Please return the data that follows precisely as written, but without the images.
┄┄┄┄┄┄┄┄┄┄
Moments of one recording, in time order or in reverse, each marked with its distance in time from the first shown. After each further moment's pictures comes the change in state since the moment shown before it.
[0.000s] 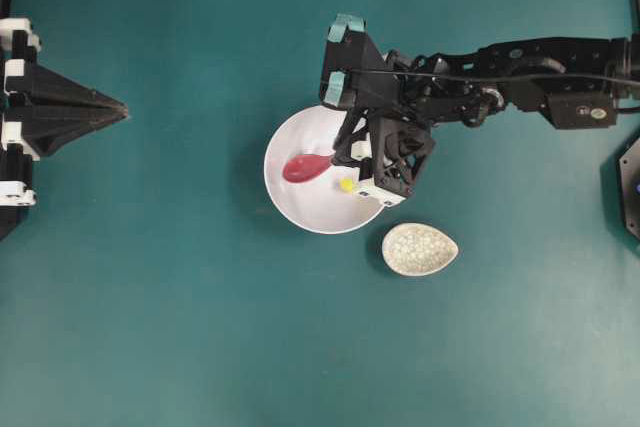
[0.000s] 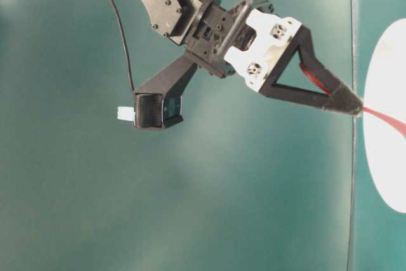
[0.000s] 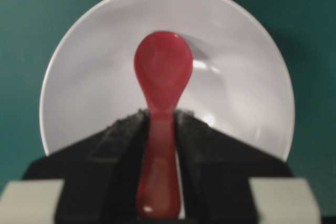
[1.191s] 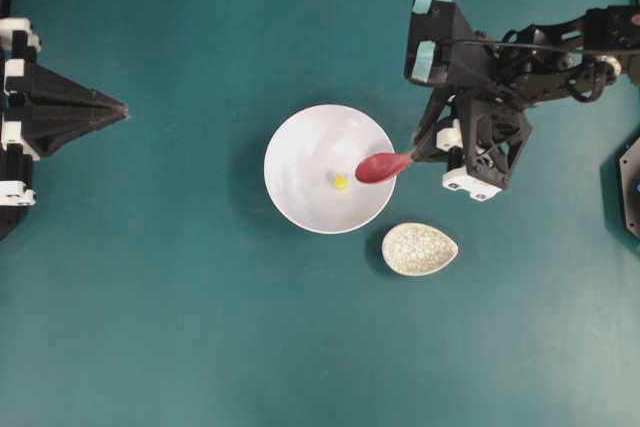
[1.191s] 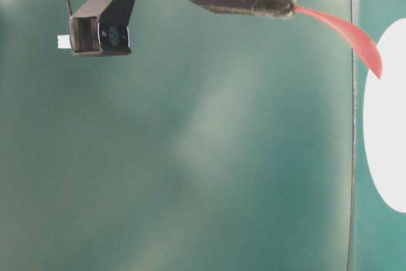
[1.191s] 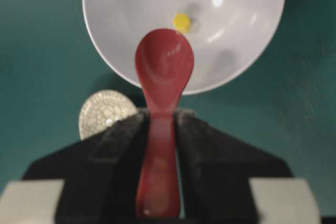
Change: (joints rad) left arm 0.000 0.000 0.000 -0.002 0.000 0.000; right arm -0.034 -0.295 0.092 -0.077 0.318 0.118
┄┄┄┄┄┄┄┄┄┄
- **The answer**
Moments of one recording, in time order or in reverse, each marked with its distance in time from the first shown. After each further moment's pictures comes the change in state since the moment shown before it.
[0.000s] 
[0.000s] 
[0.000s] 
[1.191s] 
[1.191s] 
[1.191s] 
Change: (joints rad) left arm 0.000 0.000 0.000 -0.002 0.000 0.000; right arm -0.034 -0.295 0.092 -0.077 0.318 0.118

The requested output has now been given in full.